(Listed entries)

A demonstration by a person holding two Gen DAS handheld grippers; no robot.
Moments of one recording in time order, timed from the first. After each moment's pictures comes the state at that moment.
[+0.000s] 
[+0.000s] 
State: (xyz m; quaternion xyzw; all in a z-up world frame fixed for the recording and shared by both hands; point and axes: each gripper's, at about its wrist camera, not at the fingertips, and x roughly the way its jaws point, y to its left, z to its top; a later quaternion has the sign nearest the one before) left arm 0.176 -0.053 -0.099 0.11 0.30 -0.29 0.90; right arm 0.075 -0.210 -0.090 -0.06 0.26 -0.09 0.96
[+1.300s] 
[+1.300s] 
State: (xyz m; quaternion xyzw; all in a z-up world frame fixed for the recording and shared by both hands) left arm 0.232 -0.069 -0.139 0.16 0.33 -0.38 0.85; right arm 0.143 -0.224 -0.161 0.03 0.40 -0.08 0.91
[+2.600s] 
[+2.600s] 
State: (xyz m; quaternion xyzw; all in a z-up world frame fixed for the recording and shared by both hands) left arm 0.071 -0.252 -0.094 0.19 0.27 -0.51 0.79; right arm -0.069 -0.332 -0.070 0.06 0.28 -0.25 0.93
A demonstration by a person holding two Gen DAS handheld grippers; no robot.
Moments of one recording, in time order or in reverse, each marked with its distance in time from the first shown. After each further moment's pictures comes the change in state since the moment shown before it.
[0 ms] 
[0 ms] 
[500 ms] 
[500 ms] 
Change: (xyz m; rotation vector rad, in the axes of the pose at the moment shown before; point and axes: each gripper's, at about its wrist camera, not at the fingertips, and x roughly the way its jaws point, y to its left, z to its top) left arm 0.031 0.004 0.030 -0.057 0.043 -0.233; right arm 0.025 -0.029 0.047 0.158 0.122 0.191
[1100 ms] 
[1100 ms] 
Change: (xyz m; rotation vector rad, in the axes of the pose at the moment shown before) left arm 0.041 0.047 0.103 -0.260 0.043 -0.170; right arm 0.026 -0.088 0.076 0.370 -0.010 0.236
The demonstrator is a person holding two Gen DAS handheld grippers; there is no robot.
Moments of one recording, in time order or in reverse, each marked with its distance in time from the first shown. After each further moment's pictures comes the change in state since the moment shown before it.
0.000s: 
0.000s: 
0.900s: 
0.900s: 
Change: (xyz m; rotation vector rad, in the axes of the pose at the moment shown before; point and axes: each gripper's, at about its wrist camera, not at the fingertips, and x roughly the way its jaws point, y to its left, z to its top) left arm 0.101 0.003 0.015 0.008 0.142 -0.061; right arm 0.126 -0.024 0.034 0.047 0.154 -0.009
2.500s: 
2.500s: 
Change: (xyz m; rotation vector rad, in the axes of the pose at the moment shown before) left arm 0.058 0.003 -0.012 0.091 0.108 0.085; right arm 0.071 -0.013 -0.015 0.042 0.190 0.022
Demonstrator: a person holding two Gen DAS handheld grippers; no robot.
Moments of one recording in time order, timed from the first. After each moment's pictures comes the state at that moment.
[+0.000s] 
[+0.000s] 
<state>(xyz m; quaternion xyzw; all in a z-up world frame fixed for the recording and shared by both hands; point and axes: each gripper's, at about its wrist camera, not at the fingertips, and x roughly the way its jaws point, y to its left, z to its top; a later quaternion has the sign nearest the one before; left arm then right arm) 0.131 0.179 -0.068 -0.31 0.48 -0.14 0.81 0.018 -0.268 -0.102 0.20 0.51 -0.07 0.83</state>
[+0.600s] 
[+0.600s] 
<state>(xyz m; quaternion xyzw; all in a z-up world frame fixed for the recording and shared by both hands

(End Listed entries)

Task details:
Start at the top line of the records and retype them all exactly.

Answer box:
A demonstration by a person holding two Gen DAS handheld grippers; no robot.
Moments of one recording in time order, timed from the first. After each moment's pictures comes the state at that moment.
[+0.000s] 
[+0.000s] 
State: (xyz m; quaternion xyzw; all in a z-up world frame fixed for the recording and shared by both hands; point and axes: each gripper's, at about its wrist camera, not at the fingertips, and x roughly the way its jaws point, y to its left, z to its top; a later quaternion has the sign nearest the one before) left arm 0.176 -0.053 -0.099 0.11 0.30 -0.29 0.90; right arm 0.075 -0.210 -0.090 -0.06 0.26 -0.09 0.96
[+1.300s] 
[+1.300s] 
State: (xyz m; quaternion xyzw; all in a z-up world frame fixed for the recording and shared by both hands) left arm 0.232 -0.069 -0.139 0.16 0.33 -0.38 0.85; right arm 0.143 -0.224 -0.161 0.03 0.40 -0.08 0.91
[+2.600s] 
[+2.600s] 
State: (xyz m; quaternion xyzw; all in a z-up world frame fixed for the recording and shared by both hands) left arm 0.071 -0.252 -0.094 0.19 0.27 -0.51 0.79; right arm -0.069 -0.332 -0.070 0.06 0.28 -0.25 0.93
A demonstration by a person holding two Gen DAS handheld grippers; no robot.
Moments of one recording, in time order or in reverse, each marked with its distance in time from the first shown. After each further moment's pictures comes the change in state since the moment shown before it.
[0 ms] 
[0 ms] 
[500 ms] 
[500 ms] 
Change: (xyz m; rotation vector rad, in the axes of the pose at the moment shown before; point and axes: each gripper's, at about its wrist camera, not at the fingertips, and x roughly the way its jaws point, y to its left, z to its top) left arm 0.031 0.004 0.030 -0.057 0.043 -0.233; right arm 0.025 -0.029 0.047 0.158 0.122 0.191
[1100 ms] 
[1100 ms] 
Change: (xyz m; rotation vector rad, in the axes of the pose at the moment shown before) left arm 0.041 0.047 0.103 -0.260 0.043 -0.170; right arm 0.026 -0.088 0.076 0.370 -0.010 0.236
The demonstrator is a person holding two Gen DAS handheld grippers; there is no robot.
Moments of one recording, in time order or in reverse, each marked with its distance in time from the first shown. After each further moment's pictures comes the change in state since the moment shown before it.
0.000s: 
0.000s: 
0.900s: 
0.900s: 
Change: (xyz m; rotation vector rad, in the axes of the pose at the moment shown before; point and axes: each gripper's, at about its wrist camera, not at the fingertips, and x roughly the way its jaws point, y to its left, z to its top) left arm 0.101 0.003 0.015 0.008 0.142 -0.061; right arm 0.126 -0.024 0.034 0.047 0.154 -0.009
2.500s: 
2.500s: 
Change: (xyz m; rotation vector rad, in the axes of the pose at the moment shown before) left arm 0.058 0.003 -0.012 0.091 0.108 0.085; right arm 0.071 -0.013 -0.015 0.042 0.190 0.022
Demonstrator: a person holding two Gen DAS handheld grippers; no robot.
Moments of one recording in time order, timed from the first. After each moment's pictures comes the state at that moment.
[+0.000s] 
[+0.000s] 
<state>(xyz m; quaternion xyzw; all in a z-up world frame fixed for the recording and shared by both hands; point and axes: each gripper's, at about its wrist camera, not at the fingertips, and x roughly the way its jaws point, y to its left, z to its top; a later quaternion has the sign nearest the one before; left arm then right arm) 0.131 0.179 -0.068 -0.31 0.48 -0.14 0.81 0.018 -0.268 -0.102 0.20 0.51 -0.07 0.83</state>
[+0.600s] 
[+0.600s] 
<state>(xyz m; quaternion xyzw; all in a z-up world frame fixed for the recording and shared by both hands

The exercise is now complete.